(Supplied information begins)

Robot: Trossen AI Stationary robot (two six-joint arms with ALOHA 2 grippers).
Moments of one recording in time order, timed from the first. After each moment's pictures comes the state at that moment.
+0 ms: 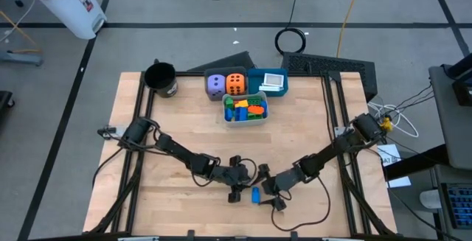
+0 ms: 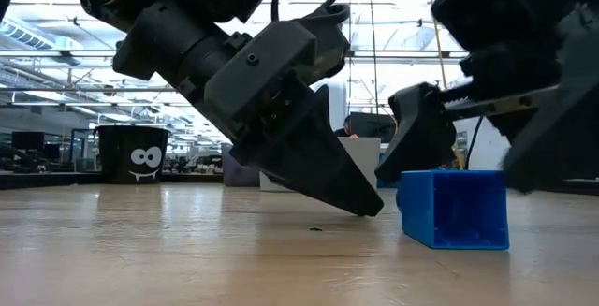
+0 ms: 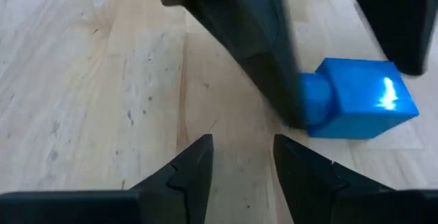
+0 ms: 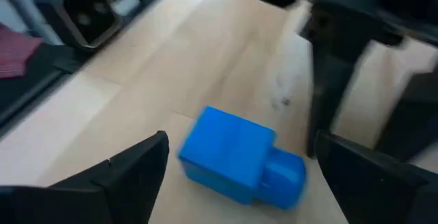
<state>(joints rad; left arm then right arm) -0.35 2.09 1.10 0.28 -0.12 -0.31 0.51 1.86 0.69 0.67 0.05 0.07</state>
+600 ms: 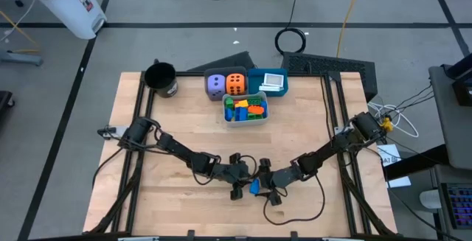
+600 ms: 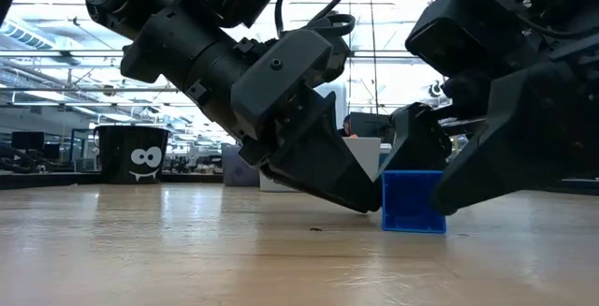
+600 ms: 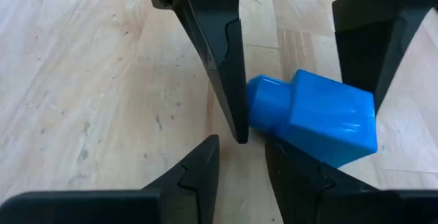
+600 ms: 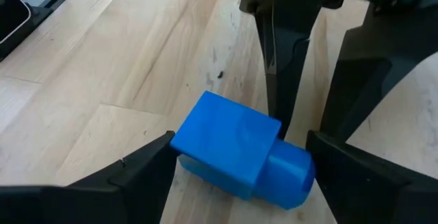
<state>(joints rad) -0.35 2.09 1.09 0.36 -0.15 -0.35 0.47 1.86 0.70 0.55 0.21 0.15</state>
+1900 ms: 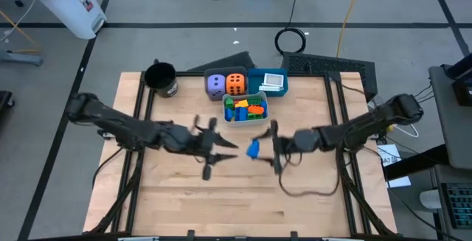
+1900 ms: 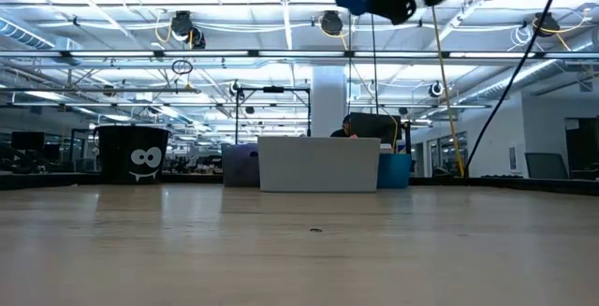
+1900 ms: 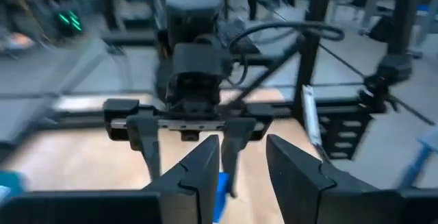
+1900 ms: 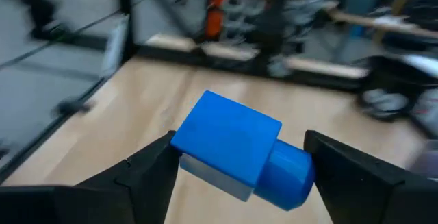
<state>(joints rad) -0.33 1.40 1.09 0.14 -0.20 -0.05 0.31 1.33 0.70 0.42 0.24 -0.07</state>
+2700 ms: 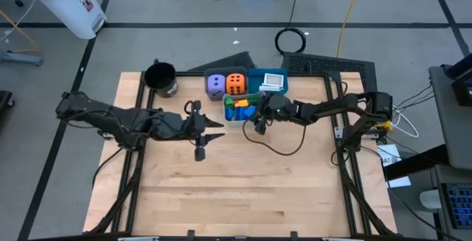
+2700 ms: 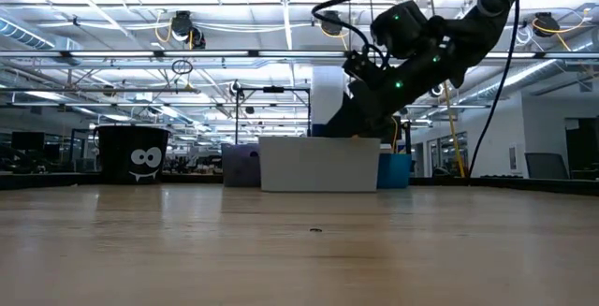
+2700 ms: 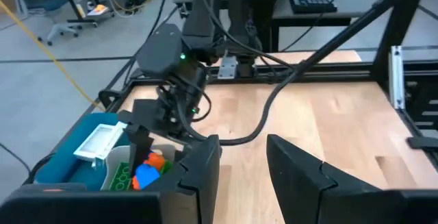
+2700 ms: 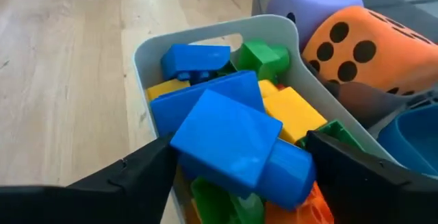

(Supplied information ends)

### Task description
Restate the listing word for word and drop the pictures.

### Exercise answer
Robot: Trossen AI Stationary robot (two six-joint arms with ALOHA 2 grippers).
Moments of one recording in time order, timed from the first. After each moment's pictures comes the state at that moment.
+0 ms: 
+0 ms: 
+0 ms: 
+0 ms: 
<state>(joints rad; left arm then right arm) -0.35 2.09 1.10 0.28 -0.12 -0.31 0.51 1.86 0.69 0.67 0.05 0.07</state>
+600 ms: 
+600 ms: 
+600 ms: 
+600 ms: 
<state>(joints rad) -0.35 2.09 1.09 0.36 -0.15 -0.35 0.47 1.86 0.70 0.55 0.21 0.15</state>
+1900 ms: 
+1900 ms: 
+1900 ms: 
+1900 ms: 
<state>(joints rad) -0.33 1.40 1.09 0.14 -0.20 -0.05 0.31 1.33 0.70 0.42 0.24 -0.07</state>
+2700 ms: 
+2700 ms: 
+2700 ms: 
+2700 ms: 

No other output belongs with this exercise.